While the decision conclusively determines the facial validity of federal-forum provisions under Delaware law, plaintiffs retain the ability to bring as-applied challenges. The Court specifically noted in its opinion that federal-forum provisions might be invalidated if they are unreasonable and unjust, fraudulent or over-reaching, or if they are applied in a manner that contravenes Delaware public policy.12 We can expect to see a substantial number of as-applied challenges to such provisions in the near future.
Finally, it also remains to be determined whether other state courts outside of Delaware will reach similar conclusions on this issue.
1. Salzberg v. Sciabacucchi, 2020 WL 1280785, at *5 (Del. Mar. 18, 2020) (citing Stanford Law Sch. Secs. Class Action Clearinghouse & Cornerstone Research, Securities Class Action Filings 2018 Year in Review (2019)).
3. See, e.g., Ivan J. Dolowich, Esq., et al., The Impact of Cyan on Public Companies and the D&O Insurance Marketplace, Thomson Reuters, https://www.kdvlaw.com/wp-content/uploads/2018/05/Westlaw_5-10-18_Cyan_Case_KDV.pdf.

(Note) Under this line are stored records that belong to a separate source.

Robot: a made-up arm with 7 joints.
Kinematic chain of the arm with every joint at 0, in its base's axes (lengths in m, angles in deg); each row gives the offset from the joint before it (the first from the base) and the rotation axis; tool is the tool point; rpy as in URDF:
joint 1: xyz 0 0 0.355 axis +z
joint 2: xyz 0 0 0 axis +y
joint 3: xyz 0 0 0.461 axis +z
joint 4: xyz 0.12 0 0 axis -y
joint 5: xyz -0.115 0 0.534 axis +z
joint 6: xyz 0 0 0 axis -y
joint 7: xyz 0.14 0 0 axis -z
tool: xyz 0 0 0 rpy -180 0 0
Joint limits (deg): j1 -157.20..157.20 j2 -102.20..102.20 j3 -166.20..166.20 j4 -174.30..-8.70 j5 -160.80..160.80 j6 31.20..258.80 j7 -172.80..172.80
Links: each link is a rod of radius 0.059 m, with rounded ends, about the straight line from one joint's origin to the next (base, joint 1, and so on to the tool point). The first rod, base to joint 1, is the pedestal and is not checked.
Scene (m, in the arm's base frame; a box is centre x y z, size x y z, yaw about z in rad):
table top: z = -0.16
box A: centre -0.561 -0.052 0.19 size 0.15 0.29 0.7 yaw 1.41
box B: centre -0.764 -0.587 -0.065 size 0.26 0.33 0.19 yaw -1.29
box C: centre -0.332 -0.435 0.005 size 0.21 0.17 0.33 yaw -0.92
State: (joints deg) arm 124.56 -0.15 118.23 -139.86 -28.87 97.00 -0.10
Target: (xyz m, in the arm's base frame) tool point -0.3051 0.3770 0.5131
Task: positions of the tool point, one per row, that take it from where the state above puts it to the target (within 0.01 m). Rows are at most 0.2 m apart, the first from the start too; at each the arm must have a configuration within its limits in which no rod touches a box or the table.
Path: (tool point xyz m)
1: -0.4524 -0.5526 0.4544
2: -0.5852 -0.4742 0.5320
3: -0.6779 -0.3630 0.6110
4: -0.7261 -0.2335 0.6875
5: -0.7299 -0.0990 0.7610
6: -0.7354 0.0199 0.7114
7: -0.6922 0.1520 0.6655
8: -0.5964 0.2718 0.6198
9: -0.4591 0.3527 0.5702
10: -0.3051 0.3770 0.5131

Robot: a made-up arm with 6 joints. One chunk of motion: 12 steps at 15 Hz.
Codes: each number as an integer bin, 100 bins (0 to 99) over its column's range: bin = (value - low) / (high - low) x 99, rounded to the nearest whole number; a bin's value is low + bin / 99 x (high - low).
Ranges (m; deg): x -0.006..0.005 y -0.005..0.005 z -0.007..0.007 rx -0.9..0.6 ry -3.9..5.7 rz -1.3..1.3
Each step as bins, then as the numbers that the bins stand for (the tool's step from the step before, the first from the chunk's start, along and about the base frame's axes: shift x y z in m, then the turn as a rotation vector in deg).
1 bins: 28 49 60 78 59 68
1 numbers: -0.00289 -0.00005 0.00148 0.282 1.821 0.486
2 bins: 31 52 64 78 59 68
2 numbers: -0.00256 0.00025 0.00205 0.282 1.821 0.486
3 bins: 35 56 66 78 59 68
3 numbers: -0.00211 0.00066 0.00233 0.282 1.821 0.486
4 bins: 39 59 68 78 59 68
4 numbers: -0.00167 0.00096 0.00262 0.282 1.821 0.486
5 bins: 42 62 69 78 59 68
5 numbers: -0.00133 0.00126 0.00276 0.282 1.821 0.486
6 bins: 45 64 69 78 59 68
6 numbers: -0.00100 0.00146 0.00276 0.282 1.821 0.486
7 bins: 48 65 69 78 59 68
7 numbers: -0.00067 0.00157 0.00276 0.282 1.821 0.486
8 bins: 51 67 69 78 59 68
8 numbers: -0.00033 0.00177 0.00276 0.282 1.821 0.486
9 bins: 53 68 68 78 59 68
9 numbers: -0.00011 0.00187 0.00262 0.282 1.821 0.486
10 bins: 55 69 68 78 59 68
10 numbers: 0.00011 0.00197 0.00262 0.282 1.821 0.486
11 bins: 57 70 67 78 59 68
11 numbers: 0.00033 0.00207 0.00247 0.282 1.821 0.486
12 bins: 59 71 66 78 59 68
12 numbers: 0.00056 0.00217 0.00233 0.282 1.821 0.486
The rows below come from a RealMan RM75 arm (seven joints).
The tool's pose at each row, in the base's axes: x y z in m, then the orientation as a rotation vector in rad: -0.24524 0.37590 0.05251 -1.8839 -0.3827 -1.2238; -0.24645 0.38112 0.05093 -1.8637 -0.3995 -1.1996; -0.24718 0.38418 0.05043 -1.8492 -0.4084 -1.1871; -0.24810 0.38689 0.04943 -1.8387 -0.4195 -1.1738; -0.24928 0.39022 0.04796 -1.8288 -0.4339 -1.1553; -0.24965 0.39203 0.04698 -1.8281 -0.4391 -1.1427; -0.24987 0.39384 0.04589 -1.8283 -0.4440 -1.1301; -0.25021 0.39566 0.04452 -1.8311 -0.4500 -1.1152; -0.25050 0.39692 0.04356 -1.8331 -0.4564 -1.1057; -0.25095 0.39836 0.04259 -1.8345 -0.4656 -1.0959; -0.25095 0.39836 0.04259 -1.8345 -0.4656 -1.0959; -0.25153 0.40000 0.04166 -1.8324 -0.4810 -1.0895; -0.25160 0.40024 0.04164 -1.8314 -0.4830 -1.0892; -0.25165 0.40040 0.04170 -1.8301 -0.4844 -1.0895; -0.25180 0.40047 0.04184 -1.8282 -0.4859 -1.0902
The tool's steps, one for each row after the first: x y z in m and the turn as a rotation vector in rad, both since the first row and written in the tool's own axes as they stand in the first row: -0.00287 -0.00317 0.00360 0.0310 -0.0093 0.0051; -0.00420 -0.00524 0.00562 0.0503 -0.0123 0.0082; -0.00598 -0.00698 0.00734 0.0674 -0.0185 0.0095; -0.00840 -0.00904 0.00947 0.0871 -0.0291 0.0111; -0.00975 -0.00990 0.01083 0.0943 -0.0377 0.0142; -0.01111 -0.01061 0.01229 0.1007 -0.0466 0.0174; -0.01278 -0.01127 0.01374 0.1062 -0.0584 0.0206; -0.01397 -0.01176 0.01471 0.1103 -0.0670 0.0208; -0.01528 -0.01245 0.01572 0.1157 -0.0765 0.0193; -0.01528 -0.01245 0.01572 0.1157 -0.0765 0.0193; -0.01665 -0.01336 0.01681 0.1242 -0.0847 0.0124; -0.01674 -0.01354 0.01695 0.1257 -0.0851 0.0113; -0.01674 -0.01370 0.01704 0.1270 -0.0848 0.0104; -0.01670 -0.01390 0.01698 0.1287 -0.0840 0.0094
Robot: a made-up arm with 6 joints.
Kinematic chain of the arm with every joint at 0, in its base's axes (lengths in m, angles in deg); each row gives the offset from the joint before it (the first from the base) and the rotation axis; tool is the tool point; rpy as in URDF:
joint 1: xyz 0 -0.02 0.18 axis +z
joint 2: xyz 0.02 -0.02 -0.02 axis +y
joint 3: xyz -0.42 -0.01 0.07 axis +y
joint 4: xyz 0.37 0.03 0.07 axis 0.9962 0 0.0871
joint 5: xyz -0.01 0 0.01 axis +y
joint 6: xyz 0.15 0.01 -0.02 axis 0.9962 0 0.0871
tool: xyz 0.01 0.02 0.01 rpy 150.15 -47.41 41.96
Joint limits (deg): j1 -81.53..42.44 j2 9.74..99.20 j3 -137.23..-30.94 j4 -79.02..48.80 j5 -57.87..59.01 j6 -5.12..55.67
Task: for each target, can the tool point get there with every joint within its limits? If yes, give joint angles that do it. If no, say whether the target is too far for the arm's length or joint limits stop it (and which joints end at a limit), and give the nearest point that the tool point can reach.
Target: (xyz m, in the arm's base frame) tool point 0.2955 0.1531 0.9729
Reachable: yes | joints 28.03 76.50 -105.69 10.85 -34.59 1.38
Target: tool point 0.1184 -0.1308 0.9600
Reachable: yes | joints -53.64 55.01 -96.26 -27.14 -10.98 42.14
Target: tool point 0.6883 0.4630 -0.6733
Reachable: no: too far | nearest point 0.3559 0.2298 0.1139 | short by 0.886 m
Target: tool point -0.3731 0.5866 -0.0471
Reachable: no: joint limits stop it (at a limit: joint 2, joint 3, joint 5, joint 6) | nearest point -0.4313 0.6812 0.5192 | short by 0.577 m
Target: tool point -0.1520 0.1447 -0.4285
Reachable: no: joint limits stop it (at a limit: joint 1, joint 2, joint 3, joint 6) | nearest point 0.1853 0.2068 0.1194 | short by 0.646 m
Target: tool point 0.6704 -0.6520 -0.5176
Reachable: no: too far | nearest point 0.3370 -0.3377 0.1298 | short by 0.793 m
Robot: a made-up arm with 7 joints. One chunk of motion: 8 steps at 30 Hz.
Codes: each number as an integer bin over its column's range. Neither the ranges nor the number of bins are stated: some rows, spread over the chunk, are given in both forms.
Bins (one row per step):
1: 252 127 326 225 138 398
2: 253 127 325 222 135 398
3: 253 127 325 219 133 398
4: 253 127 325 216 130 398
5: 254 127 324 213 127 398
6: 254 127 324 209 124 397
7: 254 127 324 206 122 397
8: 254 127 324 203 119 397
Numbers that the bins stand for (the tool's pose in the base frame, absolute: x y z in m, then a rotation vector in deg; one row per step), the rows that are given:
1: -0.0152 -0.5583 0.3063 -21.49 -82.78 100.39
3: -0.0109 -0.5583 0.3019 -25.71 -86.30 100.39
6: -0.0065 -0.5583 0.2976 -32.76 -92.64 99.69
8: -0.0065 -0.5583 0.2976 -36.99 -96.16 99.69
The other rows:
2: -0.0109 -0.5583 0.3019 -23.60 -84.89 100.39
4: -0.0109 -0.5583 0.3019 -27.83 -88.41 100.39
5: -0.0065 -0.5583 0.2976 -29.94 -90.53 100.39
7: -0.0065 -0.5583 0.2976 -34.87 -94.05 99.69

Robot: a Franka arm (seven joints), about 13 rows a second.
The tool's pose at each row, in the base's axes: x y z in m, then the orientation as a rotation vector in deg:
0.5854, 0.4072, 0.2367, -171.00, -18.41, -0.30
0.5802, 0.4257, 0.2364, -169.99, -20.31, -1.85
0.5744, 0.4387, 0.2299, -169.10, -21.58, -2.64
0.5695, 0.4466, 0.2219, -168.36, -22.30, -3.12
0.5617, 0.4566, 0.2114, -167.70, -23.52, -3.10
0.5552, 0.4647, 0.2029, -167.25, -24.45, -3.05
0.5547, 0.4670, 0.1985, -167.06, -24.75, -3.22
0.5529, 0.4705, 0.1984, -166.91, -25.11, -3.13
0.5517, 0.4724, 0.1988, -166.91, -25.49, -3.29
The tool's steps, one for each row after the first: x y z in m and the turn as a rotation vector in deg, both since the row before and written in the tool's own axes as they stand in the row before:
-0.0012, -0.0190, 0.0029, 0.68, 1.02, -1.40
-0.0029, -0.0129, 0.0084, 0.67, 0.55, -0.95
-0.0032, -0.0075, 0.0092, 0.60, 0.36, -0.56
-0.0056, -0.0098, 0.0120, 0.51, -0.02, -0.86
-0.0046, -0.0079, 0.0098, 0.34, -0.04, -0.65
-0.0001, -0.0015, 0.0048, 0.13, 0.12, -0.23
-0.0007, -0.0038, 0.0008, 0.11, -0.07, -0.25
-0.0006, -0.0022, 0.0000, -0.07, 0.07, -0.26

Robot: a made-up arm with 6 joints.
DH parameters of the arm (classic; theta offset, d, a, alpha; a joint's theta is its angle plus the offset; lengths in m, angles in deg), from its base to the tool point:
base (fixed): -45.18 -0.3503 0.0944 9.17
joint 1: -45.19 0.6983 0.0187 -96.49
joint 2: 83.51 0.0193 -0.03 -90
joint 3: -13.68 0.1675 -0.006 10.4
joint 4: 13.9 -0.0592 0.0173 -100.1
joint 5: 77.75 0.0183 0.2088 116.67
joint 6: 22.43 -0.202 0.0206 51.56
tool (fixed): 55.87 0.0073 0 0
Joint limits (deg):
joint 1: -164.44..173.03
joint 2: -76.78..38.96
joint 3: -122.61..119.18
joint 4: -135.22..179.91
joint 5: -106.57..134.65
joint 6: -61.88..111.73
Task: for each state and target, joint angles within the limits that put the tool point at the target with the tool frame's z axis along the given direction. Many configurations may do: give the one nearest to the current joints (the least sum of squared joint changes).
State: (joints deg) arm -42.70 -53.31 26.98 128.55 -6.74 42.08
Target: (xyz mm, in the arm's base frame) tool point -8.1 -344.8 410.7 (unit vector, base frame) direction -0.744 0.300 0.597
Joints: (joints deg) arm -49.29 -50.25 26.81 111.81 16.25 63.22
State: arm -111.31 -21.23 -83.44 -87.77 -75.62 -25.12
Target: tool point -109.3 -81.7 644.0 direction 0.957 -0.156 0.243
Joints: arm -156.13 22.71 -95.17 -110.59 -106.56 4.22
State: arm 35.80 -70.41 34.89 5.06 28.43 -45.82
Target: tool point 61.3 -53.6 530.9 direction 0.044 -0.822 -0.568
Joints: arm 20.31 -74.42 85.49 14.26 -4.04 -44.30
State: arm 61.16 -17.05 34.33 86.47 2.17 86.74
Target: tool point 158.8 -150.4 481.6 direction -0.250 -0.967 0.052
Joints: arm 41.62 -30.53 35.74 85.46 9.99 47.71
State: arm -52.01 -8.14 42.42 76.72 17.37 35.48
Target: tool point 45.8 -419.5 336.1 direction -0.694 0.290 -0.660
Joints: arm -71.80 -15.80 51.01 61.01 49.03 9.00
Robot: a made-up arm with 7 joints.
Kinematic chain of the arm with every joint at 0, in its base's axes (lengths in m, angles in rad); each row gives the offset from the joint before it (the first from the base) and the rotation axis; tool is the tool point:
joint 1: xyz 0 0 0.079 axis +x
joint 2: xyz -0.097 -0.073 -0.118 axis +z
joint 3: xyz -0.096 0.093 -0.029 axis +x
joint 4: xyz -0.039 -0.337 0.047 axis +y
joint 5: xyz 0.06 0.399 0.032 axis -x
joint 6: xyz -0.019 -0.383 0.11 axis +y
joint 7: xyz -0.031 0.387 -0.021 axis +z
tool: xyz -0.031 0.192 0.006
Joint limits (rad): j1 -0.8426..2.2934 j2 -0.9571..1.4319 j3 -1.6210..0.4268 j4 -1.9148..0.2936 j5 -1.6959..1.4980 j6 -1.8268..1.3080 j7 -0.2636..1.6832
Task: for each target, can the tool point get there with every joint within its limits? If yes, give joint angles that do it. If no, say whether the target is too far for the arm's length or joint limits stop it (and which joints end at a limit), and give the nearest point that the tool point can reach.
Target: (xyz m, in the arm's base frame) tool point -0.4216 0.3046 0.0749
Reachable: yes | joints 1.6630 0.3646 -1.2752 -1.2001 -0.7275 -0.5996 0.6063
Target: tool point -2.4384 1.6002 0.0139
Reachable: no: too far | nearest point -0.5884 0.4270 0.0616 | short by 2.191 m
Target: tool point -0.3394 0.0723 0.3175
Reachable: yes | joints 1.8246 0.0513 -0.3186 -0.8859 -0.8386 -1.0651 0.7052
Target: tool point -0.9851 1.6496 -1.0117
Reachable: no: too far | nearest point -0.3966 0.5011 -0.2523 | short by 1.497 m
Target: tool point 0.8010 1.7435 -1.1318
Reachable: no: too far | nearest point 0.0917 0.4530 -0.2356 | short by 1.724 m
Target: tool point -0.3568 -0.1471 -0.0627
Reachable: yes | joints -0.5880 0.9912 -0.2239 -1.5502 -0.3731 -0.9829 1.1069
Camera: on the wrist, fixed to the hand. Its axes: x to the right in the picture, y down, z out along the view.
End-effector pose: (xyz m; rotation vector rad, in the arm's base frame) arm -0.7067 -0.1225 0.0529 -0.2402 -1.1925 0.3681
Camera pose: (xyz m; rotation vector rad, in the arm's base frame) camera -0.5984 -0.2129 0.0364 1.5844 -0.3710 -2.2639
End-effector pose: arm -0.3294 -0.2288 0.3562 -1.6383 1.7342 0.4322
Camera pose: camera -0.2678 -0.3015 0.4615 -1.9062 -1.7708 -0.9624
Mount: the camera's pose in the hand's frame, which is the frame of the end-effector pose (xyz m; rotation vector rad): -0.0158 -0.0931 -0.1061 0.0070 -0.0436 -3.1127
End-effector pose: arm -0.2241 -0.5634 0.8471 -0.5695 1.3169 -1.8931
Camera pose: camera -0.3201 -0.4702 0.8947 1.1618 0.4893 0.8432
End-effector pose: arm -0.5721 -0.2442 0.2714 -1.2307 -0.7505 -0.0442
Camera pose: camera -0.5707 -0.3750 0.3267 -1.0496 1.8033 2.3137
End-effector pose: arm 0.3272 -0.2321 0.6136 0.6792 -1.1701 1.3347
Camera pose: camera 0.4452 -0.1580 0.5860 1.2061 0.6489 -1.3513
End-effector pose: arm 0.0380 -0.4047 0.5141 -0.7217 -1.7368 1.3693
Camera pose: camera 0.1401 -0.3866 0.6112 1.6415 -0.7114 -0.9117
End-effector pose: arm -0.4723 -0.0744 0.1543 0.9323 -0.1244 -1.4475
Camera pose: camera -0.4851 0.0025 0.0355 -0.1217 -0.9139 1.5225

4. Sciabacucchi v. Salzberg, 2018 WL 6719718, at *6 (Del. Ch. Dec. 2018). While Blue Apron's provision differed slightly, the Delaware Supreme Court held that such difference in language was "immaterial" to its decision. Salzberg v. Sciabacucchi, 2020 WL 1280785, at *3 n.25 (Del. Mar. 18, 2020).
5. Salzberg v. Sciabacucchi, 2020 WL 1280785, at *4 (Del. Mar. 18, 2020).
6. Id. While the Court determined that federal-forum provisions survived a facial challenge, it left open the possibility that specific provisions might be invalid under an as-applied challenge. Id. at *21 (noting that the court was "not considering hypothetical, contextual situations regarding the adoption or application of FFPs.")
7. Sciabacucchi v. Salzberg, 2018 WL 6719718, at *1 (Del. Ch. Dec. 19, 2018).
8. Salzberg v. Sciabacucchi, 2020 WL 1280785, at *13 (Del. Mar. 18, 2020) (relying on ATP Tour, Inc. v. Deutscher Tennis Brand, 91 A.3d 554 (Del. 2014)).
9. Id. at *7.
10. Id. at *23.
12. Id. at *21 (citing M/S Bremen v. Zapata Off-Shore Co., 401 U.S. 1, 15 (1972)).